**Instructions to follow**
Go through the data below and return each line where the string "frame" appears.

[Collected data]
---*---
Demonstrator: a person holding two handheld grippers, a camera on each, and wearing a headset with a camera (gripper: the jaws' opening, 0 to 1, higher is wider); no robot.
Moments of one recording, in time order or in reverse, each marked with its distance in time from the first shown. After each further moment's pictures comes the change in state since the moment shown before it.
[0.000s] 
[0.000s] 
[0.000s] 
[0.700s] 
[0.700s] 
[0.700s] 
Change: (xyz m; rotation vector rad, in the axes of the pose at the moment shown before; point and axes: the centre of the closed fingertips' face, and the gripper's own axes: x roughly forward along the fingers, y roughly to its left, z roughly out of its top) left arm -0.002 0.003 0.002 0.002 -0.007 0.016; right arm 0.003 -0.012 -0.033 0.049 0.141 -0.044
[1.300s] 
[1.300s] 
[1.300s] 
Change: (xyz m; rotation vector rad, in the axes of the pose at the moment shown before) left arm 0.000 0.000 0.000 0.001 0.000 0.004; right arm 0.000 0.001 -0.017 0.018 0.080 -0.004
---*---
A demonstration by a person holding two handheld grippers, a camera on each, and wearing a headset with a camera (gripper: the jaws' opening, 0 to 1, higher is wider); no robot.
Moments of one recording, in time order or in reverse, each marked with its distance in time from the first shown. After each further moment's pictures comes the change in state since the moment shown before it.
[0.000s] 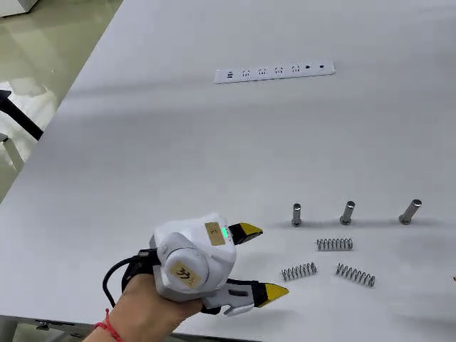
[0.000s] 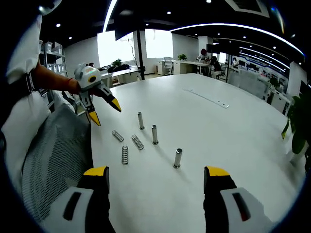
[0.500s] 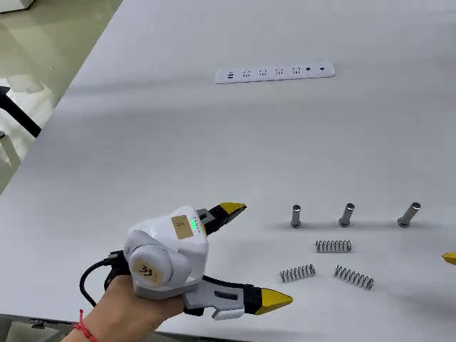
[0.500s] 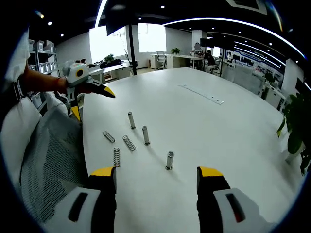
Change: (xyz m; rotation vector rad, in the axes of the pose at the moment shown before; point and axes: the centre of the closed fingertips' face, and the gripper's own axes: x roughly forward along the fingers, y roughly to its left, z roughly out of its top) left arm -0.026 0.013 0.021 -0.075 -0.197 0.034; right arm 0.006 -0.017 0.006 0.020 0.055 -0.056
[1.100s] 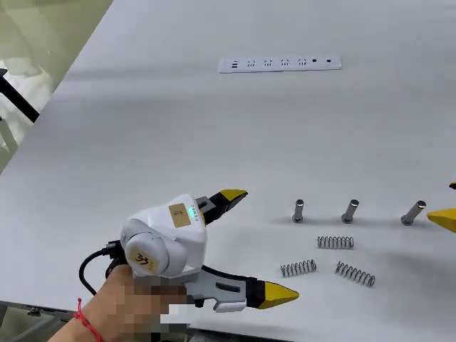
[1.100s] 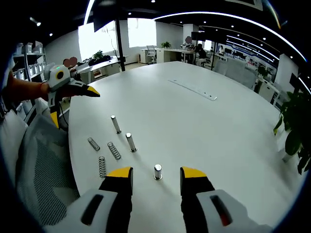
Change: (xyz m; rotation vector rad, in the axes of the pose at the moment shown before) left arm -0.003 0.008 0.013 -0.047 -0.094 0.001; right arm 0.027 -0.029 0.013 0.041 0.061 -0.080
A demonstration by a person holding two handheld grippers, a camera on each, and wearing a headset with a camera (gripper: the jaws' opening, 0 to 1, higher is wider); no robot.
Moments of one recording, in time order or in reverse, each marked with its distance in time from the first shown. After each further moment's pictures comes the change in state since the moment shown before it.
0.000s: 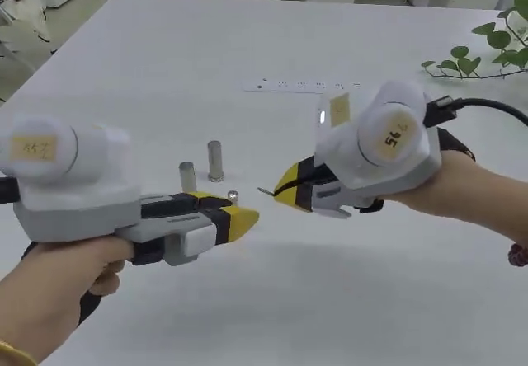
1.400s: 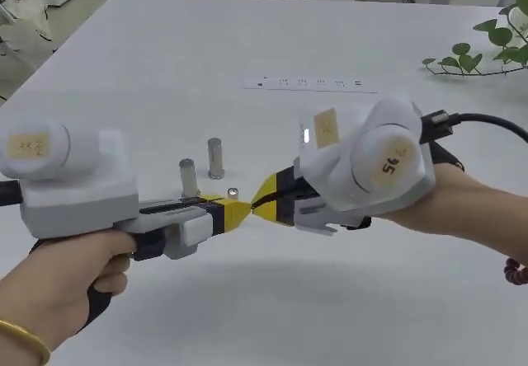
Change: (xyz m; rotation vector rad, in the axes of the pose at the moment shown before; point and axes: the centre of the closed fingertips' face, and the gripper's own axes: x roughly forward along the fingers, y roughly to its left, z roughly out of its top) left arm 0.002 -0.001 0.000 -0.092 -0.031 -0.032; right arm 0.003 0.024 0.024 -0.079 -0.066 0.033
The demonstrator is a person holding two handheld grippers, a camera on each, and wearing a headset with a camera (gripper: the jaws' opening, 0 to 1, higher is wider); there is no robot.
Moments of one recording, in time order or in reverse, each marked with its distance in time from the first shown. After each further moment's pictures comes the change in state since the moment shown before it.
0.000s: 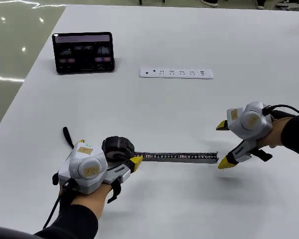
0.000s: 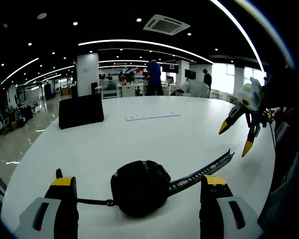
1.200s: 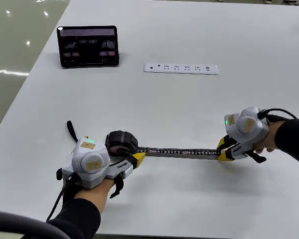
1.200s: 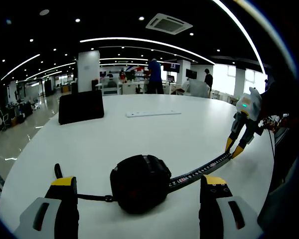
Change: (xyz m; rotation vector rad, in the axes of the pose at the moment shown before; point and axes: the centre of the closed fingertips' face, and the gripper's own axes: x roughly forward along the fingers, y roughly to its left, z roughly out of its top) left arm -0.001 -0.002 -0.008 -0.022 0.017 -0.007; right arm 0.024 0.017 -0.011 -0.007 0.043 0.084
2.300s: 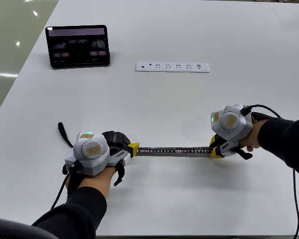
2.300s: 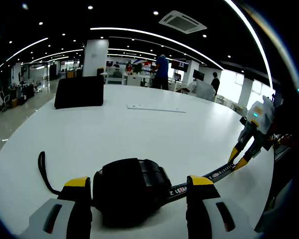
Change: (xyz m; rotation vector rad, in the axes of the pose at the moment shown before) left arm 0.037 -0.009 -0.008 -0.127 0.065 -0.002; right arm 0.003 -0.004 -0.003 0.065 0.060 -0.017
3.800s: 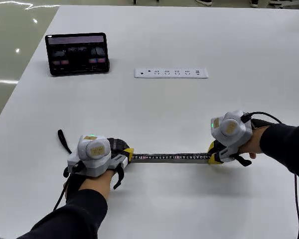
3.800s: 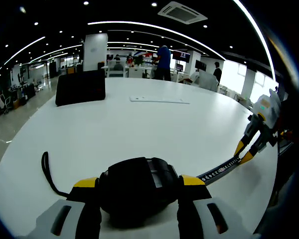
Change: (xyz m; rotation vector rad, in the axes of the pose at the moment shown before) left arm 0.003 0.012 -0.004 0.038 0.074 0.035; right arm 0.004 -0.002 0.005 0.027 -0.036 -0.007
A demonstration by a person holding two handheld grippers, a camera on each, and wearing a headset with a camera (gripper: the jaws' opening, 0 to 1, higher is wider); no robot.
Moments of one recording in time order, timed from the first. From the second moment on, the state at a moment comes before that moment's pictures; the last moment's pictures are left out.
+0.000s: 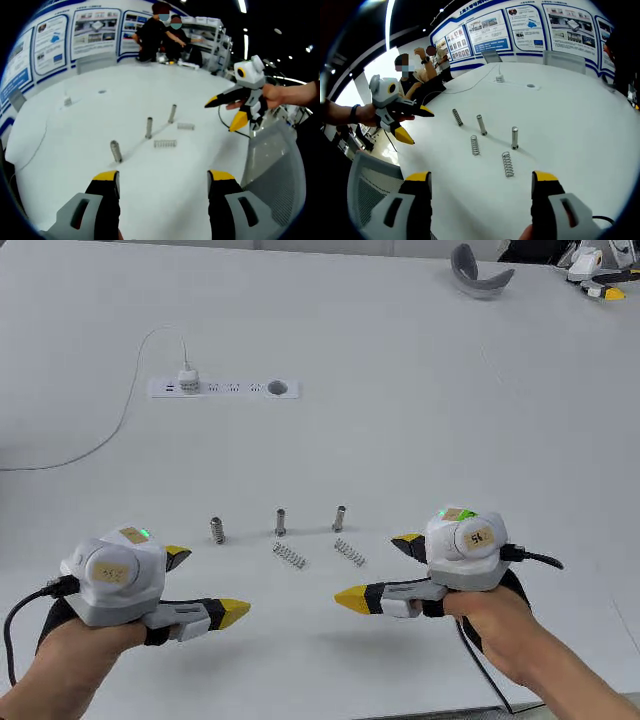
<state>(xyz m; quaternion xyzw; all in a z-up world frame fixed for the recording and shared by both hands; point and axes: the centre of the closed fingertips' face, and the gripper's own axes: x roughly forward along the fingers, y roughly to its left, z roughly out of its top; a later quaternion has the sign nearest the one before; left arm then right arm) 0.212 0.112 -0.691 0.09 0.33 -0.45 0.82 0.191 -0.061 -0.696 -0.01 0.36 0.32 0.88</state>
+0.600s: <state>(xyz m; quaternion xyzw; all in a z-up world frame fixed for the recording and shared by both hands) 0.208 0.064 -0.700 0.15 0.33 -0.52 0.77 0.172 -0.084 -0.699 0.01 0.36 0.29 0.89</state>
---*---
**Task answer**
<state>(xyz m; quaternion xyzw; all in a z-up world frame fixed for the recording and shared by both hands; point and axes: the centre of the closed fingertips' face, and the gripper's own axes: x roughly forward along the fingers, y roughly to its left, z roughly out of its top; a later quaternion has the sign nearest the one before; left arm then right arm) 0.212 0.112 -0.691 0.09 0.33 -0.45 0.82 0.191 -0.061 -0.696 -0.01 0.36 0.32 0.88</state>
+0.600s: <state>(xyz m; quaternion xyzw; all in a z-up world frame fixed for the recording and shared by both hands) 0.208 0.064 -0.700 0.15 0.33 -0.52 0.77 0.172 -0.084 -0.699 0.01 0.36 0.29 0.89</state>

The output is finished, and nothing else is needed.